Zoonotic Influenza Vaccine Seqirus

The vaccine is given as two doses, injected into the shoulder muscle, at least three weeks apart.

Zoonotic influenza vaccine Seqirus can only be obtained with a prescription and should be used according to official recommendations.

For more information about using Zoonotic influenza vaccine Seqirus, see the package leaflet or contact your doctor or pharmacist.

Zoonotic influenza vaccine Seqirus works by preparing the immune system (the body’s natural defences) to defend itself against bird flu. When a person is given the vaccine, the immune system recognises parts of the virus in the vaccine as ‘foreign’ and makes antibodies against them. If, later, the vaccinated person comes into contact with the virus, these antibodies, together with other components of the immune system, will be able to kill the virus and help protect against the disease.

Zoonotic influenza vaccine Seqirus contains an adjuvant, a substance that helps strengthen the immune response to the vaccine.

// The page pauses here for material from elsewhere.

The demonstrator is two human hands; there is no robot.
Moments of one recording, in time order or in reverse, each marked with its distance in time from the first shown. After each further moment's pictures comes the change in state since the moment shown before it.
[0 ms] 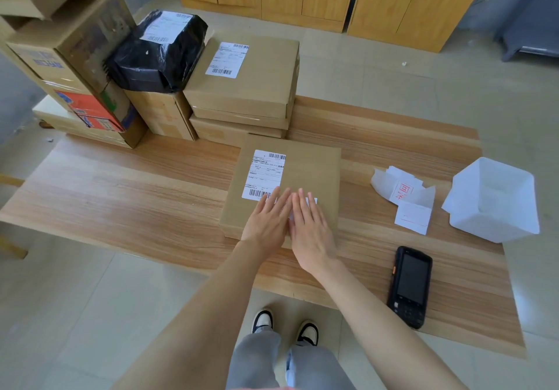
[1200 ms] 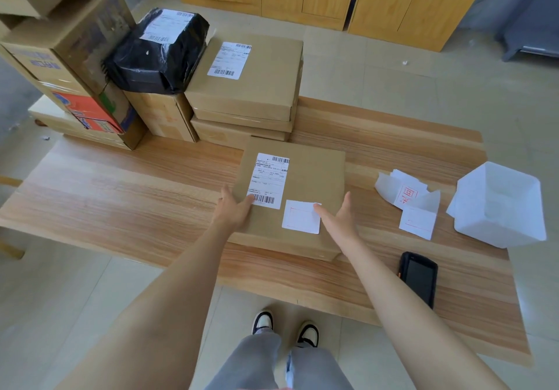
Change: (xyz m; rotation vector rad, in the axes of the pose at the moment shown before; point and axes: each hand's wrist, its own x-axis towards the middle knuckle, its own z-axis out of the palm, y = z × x) left_hand 0.015 -0.076 0.000 -1.174 -0.001 -0.777; right_hand 0.028 0.046 -0.022 1.099 -0.091 0.617
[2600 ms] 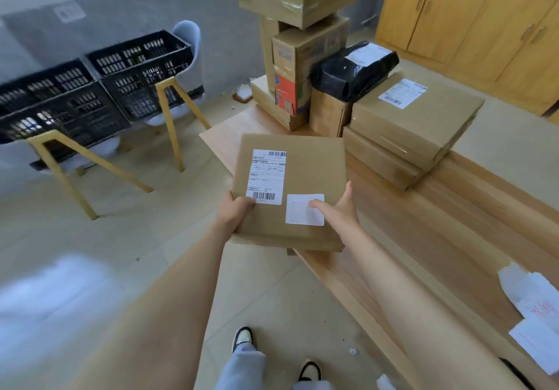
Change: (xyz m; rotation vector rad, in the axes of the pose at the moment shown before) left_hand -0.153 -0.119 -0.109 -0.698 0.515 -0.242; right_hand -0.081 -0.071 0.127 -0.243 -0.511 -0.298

The ability of Zoonotic influenza vaccine Seqirus containing A/Astrakhan/3212/2020 (H5N8)-like strain (CBER-RG8A) (clade 2.3.4.4b) to produce sufficient antibodies to stimulate an immune response and protect against bird flu is based on the following studies.

Two main studies using a strain called A/Vietnam/1194/2004 (H5N1)-like strain (NIBRG-14) (clade 1) provided data on vaccination with Zoonotic influenza vaccine Seqirus in healthy adults aged below and above 60 years.

In one study involving 3,372 people, subjects were given either a seasonal flu vaccine followed by two doses of Zoonotic influenza vaccine Seqirus three weeks apart, or placebo (a dummy vaccine) followed by two doses of an adjuvanted seasonal vaccine three weeks apart. In the first study, 21 days after the second injection, around 90% of people aged below 60 years and around 80% of those aged above 60 years had levels of antibodies that would protect them against H5N1.

In the second study involving 240 people, subjects were given Zoonotic influenza vaccine Seqirus using different vaccination schedules. The studies looked at the ability of the vaccine to trigger the production of antibodies (‘immunogenicity’) against the flu virus. This study established that Zoonotic influenza vaccine Seqirus should be given as two doses at least three weeks apart.

A third study, using a vaccine with strain A/turkey/Turkey/1/2005 (H5N1)-like strain (NIBRG-23) (clade 2.2.1), was carried out in 343 adults aged below and above 60 years. The study showed that 21 days after the second injection, around 70% of adults below 60 years and around 64% of adults above 60 years achieved an acceptable antibody response.

For the full list of side effects and restrictions with Zoonotic influenza vaccine Seqirus, see the package leaflet.

The safety of Zoonotic influenza vaccine Seqirus H5N8 is derived from safety data of vaccines containing either the H5N1 turkey/Turkey/1/2005 (NIBRG 23) (clade 2.2.1) or the H5N1 Vietnam/1194/2004 (NIBRG-14) (clade 1) strains.

The most common side effects with Zoonotic influenza vaccine Seqirus (which may affect more than 1 patient in 10) include reactions at the site of injection (swelling, pain, redness and hardening of the skin), myalgia (muscle pain), headache, tiredness, chills and feeling generally unwell.

Zoonotic influenza vaccine Seqirus should not be given to patients who have had an anaphylactic reaction (severe allergic reaction) to any of the components of the vaccine, including those found at trace (very low) levels (egg or chicken protein, ovalbumin [a protein in egg white], kanamycin or neomycin sulphate [antibiotics], formaldehyde, hydrocortisone and cetyltrimethylammonium bromide).

Zoonotic influenza vaccine Seqirus is given before or during a bird flu pandemic to protect against a new strain of influenza A virus. Health experts are concerned that a future bird flu pandemic could be caused by an H5 influenza A strain.

Zoonotic influenza vaccine Seqirus containing the strain H5N8 (clade 2.3.4.4b) was considered to be the best candidate to provide protection against circulating H5 influenza A strains.

The European Medicines Agency therefore decided that Zoonotic influenza vaccine Seqirus’s benefits are greater than its risks and it can be authorised for use in the EU.

Recommendations and precautions to be followed by healthcare professionals and patients for the safe and effective use of Zoonotic influenza vaccine Seqirus have been included in the summary of product characteristics and the package leaflet.

As for all medicines, data on the use of Zoonotic influenza vaccine Seqirus are continuously monitored. Suspected side effects reported with Zoonotic influenza vaccine Seqirus are carefully evaluated and any necessary action taken to protect patients.

Zoonotic influenza vaccine Seqirus received a marketing authorisation valid throughout the EU on 9 October 2023.